Все, руки связаны, король им шлет проклятья,
А время движется без устали вперед.
И, умоляя бога у распятья,
Кто кары просит, а кто прощенья ждет.
18. В изгнании
Июль пылает летним зноем.
Благоухание трав, цветов.
Зверье выходит к водопою.
Лес полон птичьих голосов.
В тени раскидистого дуба
На шелке луговой травы
Лежат влюбленные, друг друга
Ласкают, нежатся в любви.
– Моя богиня, милая, родная,
Одна ты в сердце, да простит бог ложь.
– Кто-то еще?
– Сынишка, дорогая!
Он хоть в тебе, но на меня похож!
– Ты так уверен? А если будет дочка?
– Так не шути, я жду богатыря.
– А если дочь?
– Нет, сын!
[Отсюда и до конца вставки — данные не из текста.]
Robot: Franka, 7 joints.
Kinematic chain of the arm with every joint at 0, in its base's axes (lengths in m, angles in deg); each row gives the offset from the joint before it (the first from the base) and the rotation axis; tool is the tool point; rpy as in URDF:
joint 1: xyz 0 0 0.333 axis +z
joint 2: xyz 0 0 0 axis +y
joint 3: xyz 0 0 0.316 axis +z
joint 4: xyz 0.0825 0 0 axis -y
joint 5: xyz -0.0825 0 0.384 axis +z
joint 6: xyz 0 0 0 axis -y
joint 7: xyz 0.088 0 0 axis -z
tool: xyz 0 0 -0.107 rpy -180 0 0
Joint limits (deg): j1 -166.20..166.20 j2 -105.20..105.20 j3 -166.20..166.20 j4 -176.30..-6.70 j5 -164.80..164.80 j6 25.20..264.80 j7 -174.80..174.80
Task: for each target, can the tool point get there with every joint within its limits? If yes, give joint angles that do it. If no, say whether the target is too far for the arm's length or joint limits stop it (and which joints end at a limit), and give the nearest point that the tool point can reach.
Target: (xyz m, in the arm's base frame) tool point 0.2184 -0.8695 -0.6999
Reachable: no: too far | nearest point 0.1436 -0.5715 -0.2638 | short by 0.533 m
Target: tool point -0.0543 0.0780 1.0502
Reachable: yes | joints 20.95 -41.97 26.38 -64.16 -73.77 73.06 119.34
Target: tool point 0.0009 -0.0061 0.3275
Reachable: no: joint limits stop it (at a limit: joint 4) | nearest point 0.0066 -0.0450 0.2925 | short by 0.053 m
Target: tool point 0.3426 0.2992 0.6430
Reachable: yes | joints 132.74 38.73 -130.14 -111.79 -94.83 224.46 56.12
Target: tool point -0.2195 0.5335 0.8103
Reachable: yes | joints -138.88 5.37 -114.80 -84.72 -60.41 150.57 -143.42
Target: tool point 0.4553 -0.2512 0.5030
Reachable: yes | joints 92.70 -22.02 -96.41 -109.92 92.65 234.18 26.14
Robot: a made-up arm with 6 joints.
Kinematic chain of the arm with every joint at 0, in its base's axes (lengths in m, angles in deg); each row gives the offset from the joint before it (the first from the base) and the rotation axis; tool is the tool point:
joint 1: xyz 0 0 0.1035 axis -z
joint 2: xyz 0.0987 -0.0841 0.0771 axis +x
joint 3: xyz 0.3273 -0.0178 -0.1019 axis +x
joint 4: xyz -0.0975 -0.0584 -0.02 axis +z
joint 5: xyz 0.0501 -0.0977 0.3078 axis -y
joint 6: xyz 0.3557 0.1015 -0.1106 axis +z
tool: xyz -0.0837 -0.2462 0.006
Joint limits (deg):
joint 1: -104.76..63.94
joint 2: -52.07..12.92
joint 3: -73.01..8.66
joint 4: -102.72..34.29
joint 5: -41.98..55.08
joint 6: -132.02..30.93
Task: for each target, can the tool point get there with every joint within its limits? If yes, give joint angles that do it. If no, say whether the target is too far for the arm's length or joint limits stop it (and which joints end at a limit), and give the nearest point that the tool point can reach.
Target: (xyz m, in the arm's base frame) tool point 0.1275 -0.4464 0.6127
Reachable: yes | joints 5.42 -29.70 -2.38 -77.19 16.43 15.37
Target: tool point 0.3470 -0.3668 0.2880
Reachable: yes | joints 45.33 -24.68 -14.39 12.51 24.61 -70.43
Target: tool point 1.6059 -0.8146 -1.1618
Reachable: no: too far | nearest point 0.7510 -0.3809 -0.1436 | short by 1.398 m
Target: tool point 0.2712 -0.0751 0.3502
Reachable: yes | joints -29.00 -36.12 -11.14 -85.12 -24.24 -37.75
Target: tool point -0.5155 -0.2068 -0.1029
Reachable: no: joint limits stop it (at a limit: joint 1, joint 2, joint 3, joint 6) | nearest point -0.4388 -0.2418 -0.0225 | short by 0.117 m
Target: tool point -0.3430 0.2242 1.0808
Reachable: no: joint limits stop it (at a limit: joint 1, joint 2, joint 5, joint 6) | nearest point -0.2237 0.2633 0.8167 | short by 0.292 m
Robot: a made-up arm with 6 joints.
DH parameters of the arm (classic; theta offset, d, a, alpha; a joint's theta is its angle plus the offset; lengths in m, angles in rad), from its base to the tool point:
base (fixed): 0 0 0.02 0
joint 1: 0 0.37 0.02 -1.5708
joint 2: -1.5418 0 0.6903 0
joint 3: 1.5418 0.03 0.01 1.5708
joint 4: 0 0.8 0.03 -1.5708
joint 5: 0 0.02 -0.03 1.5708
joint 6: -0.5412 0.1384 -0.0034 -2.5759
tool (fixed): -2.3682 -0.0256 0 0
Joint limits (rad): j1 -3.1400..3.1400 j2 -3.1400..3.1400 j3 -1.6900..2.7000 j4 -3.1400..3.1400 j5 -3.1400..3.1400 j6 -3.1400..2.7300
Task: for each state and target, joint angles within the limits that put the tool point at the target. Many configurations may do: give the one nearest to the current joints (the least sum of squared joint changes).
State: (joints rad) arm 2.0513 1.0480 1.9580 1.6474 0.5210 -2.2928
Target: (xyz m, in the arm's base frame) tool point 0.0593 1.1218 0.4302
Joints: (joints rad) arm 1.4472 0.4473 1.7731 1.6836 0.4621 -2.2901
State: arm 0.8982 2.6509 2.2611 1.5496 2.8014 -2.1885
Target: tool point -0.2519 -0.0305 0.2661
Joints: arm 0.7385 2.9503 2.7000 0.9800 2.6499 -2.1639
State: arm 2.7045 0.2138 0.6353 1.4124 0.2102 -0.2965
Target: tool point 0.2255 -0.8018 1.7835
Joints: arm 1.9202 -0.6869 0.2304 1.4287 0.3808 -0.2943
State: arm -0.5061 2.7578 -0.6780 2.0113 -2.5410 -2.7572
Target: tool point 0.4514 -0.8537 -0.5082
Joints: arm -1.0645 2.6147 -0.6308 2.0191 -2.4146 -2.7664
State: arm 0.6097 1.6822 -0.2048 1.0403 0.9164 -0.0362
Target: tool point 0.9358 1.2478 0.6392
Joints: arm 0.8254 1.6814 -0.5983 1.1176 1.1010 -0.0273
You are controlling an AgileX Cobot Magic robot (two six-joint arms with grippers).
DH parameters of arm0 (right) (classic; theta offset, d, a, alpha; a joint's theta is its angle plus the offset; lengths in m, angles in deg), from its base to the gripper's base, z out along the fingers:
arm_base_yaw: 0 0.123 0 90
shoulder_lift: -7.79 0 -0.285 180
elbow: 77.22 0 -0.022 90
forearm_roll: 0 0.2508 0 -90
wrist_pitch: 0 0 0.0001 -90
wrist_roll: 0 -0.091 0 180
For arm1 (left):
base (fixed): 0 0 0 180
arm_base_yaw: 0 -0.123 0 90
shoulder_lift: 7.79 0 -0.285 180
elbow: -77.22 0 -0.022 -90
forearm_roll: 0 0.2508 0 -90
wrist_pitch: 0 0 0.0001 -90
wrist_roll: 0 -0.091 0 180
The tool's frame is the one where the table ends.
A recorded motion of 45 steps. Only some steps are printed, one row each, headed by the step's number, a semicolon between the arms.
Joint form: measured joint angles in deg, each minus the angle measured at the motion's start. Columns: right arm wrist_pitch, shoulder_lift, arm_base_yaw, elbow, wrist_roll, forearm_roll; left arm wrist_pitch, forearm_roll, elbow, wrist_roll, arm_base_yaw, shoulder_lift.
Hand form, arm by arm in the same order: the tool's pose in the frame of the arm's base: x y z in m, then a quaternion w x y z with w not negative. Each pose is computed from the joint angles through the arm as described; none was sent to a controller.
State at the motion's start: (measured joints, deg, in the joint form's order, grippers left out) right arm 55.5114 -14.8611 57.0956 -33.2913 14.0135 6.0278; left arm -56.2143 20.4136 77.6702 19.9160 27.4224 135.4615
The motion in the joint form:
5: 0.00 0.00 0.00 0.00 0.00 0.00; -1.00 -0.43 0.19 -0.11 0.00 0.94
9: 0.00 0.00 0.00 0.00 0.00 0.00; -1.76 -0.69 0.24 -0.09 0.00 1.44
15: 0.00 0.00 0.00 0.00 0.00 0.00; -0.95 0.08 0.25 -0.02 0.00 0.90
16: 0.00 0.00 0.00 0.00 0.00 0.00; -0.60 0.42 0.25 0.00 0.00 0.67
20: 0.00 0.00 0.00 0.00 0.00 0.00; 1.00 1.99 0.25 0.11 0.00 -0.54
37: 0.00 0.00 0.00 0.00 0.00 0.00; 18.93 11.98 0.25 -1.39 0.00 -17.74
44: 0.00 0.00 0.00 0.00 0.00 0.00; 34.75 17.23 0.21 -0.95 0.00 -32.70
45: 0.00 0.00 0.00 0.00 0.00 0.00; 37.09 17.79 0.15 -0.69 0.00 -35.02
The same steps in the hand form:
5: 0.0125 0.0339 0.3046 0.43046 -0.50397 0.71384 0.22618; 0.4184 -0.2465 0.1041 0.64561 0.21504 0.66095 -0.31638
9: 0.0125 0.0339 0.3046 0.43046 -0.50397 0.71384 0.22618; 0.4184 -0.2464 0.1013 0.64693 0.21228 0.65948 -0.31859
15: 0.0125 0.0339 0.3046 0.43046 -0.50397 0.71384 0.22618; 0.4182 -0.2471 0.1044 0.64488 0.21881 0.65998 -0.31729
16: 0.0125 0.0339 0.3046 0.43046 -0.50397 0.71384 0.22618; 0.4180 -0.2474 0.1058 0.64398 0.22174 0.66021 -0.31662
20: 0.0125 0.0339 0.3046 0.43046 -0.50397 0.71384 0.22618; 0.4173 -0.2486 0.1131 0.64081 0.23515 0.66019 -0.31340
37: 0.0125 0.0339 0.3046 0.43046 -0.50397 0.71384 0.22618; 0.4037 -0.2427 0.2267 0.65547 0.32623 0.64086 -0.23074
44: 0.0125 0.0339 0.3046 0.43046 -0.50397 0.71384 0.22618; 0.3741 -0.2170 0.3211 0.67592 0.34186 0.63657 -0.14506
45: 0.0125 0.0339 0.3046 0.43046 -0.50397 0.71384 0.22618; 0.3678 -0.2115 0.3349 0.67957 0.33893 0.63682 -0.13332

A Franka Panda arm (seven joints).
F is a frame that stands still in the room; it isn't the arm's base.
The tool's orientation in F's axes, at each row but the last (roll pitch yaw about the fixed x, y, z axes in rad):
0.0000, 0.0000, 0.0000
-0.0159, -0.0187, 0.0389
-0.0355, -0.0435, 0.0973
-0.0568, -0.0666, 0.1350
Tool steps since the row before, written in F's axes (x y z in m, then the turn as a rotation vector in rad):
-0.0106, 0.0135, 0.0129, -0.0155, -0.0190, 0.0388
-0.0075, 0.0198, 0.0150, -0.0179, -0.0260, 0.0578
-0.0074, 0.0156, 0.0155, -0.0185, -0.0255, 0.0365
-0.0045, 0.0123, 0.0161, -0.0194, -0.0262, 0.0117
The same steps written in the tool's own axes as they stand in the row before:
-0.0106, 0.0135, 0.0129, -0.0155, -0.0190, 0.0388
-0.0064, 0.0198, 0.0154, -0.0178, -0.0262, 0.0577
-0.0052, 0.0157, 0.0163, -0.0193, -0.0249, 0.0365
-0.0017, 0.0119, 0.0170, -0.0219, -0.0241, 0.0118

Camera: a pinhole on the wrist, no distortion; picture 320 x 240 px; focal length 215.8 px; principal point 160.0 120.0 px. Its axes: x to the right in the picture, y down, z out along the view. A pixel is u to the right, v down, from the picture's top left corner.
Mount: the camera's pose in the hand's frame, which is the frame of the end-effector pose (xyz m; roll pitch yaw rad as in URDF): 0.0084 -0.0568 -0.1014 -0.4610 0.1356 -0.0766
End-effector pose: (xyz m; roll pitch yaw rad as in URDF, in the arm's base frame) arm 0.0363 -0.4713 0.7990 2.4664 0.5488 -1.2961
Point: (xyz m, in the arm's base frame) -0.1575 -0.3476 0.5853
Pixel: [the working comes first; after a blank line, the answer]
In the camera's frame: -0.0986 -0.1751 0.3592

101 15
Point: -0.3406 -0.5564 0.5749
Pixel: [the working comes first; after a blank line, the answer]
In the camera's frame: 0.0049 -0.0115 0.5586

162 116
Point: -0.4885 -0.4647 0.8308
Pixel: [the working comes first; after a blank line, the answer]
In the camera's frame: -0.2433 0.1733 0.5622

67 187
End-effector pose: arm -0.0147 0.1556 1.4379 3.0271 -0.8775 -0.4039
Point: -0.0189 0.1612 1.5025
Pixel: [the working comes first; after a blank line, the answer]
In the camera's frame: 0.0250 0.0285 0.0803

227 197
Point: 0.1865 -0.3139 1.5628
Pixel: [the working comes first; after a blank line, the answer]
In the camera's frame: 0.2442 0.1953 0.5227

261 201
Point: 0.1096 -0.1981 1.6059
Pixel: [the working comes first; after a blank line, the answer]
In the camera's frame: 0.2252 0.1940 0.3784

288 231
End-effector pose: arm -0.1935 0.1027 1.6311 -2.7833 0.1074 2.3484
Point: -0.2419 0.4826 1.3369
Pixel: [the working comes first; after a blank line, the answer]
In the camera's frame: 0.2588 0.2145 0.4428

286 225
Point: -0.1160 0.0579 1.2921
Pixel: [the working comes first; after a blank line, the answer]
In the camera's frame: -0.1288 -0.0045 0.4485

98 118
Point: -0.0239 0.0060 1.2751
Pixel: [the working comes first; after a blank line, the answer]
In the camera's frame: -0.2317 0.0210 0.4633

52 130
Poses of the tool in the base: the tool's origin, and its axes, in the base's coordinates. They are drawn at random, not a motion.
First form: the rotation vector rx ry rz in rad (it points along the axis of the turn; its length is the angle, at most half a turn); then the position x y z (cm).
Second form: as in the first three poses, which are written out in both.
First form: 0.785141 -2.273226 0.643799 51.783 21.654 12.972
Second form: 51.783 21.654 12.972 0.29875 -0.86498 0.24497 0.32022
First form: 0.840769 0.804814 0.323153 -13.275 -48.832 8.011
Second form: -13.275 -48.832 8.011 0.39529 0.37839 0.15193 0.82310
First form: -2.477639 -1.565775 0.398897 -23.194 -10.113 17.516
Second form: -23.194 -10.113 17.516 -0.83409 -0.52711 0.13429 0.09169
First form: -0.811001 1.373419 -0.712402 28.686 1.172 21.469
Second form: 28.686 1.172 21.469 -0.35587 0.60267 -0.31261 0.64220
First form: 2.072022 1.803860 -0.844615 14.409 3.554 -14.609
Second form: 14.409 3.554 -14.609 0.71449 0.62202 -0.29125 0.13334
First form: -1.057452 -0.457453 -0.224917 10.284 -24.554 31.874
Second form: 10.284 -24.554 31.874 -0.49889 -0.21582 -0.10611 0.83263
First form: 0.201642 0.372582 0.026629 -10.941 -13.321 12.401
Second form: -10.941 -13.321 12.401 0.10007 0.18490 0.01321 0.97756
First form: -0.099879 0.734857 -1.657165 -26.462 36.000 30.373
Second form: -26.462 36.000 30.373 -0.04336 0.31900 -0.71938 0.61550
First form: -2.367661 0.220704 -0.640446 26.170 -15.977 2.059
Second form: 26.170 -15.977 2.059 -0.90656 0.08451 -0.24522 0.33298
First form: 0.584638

Сказал – и точка.
– Ну ладно, сын, «трудился» ты не зря.
Ой, как толкается, смотри, –
У Маргариты дернулся живот, –
Как будто ножкой стукает внутри.
Эдгар спросил: – Кто там живет? –
Прижался ухом к животу,
И слушал, как он там скребется.
– Наверно, жарко, потому
Он так, разбойник, и дерется.
– Мне тоже жарко, я хочу купаться.
Эдгар взял на руки ее и закружил,
Обняв за шею, начала смеяться,
Упрашивая, чтобы опустил,
На брег песчаный, свое платье скинув,
Она вбежала в воду нагишом,
Букеты брызг вокруг себя раскинув,
Что заискрилися на солнце серебром.
С веселым смехом плещутся, как дети,
Он ее ловит, а она бежит,
Поймал… и будто все на свете
Затихло, лишь камыш шумит.
Он льет ей воду нежно из ладоней,
Вода струится по лицу на грудь,
Грудь обтекая, льется на живот ей,
А с живота вновь в воду, завершая путь.